Virtualmin causes CPU spikes/crashes on AWS Lightsail

I’m running on a lower end instance for development, so not outside traffic, but CPU spikes happen frequently when working with Wordpress. I have to stop and restart the Lightsail instance. Reboot doesn’t work. Aside from giving the system more resources, are there any tweaks I can do to mitigate these CPU spikes/lockups?

My servers stats are:

  • CPU: Intel(R) Xeon(R) CPU E5-2676 v3 @ 2.40GHz, 1 cores
  • Real Memory: 420 MiB used / 218.08 MiB cached / 987.25 MiB total
  • Virtual Memory: 227 MiB used / 1023.99 MiB total
  • Local Disk Space: 11.15 GiB used / 27.98 GiB free / 39.14 GiB total
OS type and version Debian 10
Virtualmin version 2.011

I’m new to Virtalmin so just kicking the tires myself. It depends on what you mean by development I guess but you could try turning off features you aren’t really using.

So, it’s not Virtualmin causes CPU spikes?

We’d need some clues about what’s using resources to try to help reduce them.

One obvious thing, though: You can’t host mail with that little memory. clamd would consume all your memory and most of your swap all by itself. You probably ought to be running a --minimal install for any system under about 1GB. But just turning off clamd gets you most of the way there.

Beyond that, you’ve got to show us something that indicates where resources are going. top and htop, for instance, can provide a close-to-realtime look at CPU and memory usage per-process.

Good advice. I am using -minimal and I disabled mail, dovecot, clamd, and several other services as per a Virtualmin recommended settings for smaller servers.

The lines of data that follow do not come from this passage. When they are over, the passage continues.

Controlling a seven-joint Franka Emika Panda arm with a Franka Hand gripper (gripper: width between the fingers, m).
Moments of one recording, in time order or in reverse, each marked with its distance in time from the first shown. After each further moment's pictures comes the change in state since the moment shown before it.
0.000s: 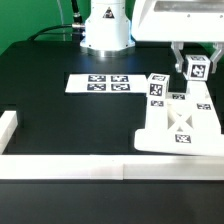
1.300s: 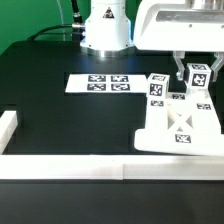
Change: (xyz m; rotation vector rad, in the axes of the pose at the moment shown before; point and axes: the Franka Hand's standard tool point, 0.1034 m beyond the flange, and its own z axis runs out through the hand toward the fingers) arm -0.005 -0.006 0.019 -0.013 -0.014 -0.002
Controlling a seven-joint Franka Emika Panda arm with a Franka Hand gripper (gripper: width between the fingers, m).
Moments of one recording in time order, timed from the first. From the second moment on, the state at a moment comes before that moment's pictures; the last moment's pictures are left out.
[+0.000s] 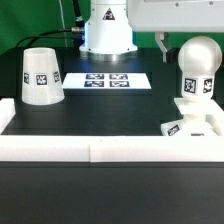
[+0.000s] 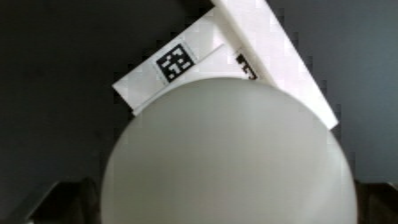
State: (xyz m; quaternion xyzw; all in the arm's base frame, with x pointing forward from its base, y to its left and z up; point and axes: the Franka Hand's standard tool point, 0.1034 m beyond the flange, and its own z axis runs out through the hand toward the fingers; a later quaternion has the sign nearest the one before) arm 0.611 0.096 0.123 -0.96 0.28 0.00 0.05
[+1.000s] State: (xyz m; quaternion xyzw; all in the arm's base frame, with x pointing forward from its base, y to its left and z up) arm 0.610 0.099 0.122 -0.99 -0.15 -0.02 0.04
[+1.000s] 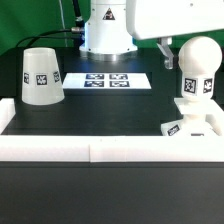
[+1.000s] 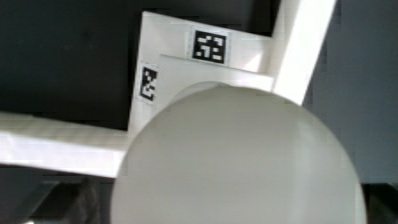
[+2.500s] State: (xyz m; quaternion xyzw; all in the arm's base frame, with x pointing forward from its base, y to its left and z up) arm 0.611 0.098 0.121 -0.87 -0.49 -0.02 0.00
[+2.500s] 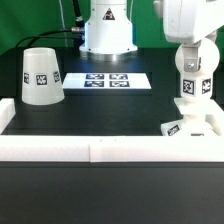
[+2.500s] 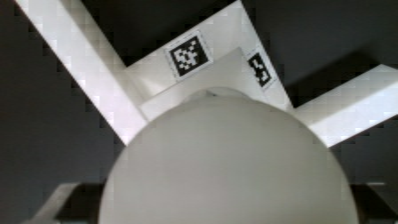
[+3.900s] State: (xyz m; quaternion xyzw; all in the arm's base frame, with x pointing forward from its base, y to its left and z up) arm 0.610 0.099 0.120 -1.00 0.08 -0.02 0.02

After more investigation it appears that it was overloaded with requests from bots or other nefarious sources. This domain name used to be hosted on Shopify, so it’s probably marked for death. A massive amount of them come and go at random causing the lockups by consuming memory/CPU. I don’t know if Virtualmin is what chokes here for the actual AWS instance. I’m leaving this here in case anyone else has a similar issue. I’ve since implemented a few firewall rules in Cloudflare to hopefully get rid of this, but as we all know, it’s an ongoing and uphill battle against the forces of evil.

If web traffic is triggering it, Virtualmin neither generates nor responds to web traffic to your WordPress site, so we can say with confidence Virtualmin has nothing to do with it. (Virtualmin is not the web server serving these requests.)